**BRIEF**.
Single out the lines of the material that contain "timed" and copy them.
[[ EXERCISE INPUT open ]]
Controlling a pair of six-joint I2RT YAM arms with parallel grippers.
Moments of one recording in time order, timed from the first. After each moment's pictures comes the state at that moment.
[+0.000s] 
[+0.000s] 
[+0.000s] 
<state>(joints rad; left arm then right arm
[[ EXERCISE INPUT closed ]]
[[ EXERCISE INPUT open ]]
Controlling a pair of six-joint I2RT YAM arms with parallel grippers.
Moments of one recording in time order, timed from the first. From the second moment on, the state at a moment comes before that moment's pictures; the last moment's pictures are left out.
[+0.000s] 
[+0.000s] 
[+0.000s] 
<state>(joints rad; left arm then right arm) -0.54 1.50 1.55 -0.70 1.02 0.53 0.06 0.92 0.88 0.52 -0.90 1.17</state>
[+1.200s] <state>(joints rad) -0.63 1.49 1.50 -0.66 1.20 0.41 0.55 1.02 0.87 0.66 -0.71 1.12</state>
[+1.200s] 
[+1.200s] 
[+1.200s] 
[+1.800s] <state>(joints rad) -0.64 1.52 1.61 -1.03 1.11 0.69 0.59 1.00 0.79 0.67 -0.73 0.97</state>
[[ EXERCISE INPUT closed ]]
**ANSWER BOX**.
Moments of one recording in time order, timed from the first. After each moment's pictures comes the state at that moment.
Moments of one recording in time order, timed from the first. From the second moment on, the state at a moment comes before that moment's pictures; the last moment's pictures are left out.

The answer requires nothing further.